Betrayal is precisely what the PS, the PCF, and the Greens are doing. However, this also exposes the role of Mélenchon and LFI, who allied with them and falsely promoted them as “left.” It was not difficult to predict that the PS—which pursued policies of war in Syria and Mali, police state repression and deep austerity the last time it was in office, from 2012 to 2017 under President François Hollande—would reveal itself to be an ally of the banks and an enemy of the workers.

Yet ever since the PS election collapse in 2017 and the coming to power of Macron, Mélenchon has sought to promote these discredited parties of capitalist rule. In 2022, he formed the New Popular Union with them, rebranding it as the NFP in the face of the danger of a far-right victory in the July 7, 2024 elections. The NFP’s program, it must be added, also called for sending troops to Ukraine and strengthening the military police and intelligence forces, policies completely compatible with a Macron government.

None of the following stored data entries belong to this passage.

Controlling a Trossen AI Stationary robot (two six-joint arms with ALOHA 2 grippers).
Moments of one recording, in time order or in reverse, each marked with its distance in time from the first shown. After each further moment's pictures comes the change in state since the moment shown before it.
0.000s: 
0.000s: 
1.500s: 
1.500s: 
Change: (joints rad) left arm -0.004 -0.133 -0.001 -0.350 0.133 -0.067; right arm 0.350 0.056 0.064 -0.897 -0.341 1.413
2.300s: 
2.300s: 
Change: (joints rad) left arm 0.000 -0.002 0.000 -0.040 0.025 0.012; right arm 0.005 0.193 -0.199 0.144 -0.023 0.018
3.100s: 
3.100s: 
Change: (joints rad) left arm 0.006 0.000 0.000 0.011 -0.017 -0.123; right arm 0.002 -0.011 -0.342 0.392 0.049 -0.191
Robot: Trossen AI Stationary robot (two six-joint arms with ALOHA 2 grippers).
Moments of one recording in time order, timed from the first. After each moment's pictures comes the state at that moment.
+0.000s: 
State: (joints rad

Mélenchon gave so many seats away to candidates of Macron, the PS, the Greens and the PCF in his electoral deals this month that LFI has only 72 seats in the Assembly. It is thus a minority within the NFP that it played the central role in building. Moreover, significant sections of the LFI itself, including François Ruffin and Clémentine Autain, are deserting the LFI to join the Greens. The LFI’s entire course of action over the recent years has systematically built up right-wing parties like the PS hostile to itself, but above all to the working class and to socialism.

This is a devastating experience on the role of affluent middle-class academics and union bureaucrats who have for decades shaped what capitalist media promoted as “left” politics. They are coming out, through documents like Tubiana’s letter, as defenders of Macron and of “social peace” against the explosive anger in the working class. By allying with Macron, moreover, they are opening up a political avenue for Marine Le Pen’s fascistic National Rally (RN) to continue posing falsely as the only real opposition to Macron.

The working class will inevitably enter into explosive conflict with whatever government emerges from these elections. Strikes and protests on a large series of demands—against war with Russia, genocide, austerity, police-state rule, anti-immigrant hysteria and neo-fascism—will proceed and must develop into a broad movement against Macron and neo-fascism. However, the essential precondition for this is to develop a revolutionary Marxist leadership among workers and youth to oppose not only Macron but also his pseudo-left defenders.